Show that $g(x) = \frac{1}{f(x)}$ is bounded when $f(x) \geq |x-1|$ and $f(1) = 2$ How to prove that the function:
$g(x) = \frac{1}{f(x)}$ 
is bounded, when $f(x) \geq |x-1|$ and $f(1)=2$ and f(x) is continuous at the point $x=1$
 A: You should split the set $\mathbb R$ into two areas:

The first area is the set $(1-\epsilon, 1+\epsilon)$. On that area, if you pick $\epsilon>0$ small enough, you can guarantee (from continuity of $f$), that $f$ will be greater than $1$.

On the other part, $(-\infty, 1-\epsilon]\cup[1+\epsilon, \infty)$, you can guarantee that $f(x)\geq |x-1|\geq \epsilon$, which means that $$|g(x)|=\left|\frac{1}{f(x)}\right| = \frac{1}{|f(x)|}\leq \frac1\epsilon.$$
(the last inequality following from the fact that if $a\geq b>0$, then $\frac1a\leq\frac1b$.

So, all together, if you find an appropriate $\epsilon$, you can show that $g$ is bounded by $\frac1\epsilon$
A: Suppose, to the contrary, that $g$ is not bounded.

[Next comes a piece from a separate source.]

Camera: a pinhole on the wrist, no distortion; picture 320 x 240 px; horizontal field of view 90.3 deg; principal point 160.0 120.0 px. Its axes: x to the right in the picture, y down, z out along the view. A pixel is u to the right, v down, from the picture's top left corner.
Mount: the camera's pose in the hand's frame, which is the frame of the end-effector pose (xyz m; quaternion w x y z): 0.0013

Then, to each $n \in \mathbb N$, there is $x_n$ such that $|g(x_n)| >n$. It follows:
(*) $|x_n-1| \le |f(x_n)| \le \frac{1}{n}$ for all $n$.
Hence $x_n \to 1$. Since $f$ is continuous at the point $x=1$, we get
$f(x_n) \to f(1)=2$.
But from (*) we derive $f(x_n) \to 0$, a contradiction.
A: Not sure , (since am a beginner and can't comment) but if g(x) = 1 / f(x)
This implies g(x) < f(x) (if f(x) != 1) , this implies g(x) < |x-1| , and this pretty much bounds it!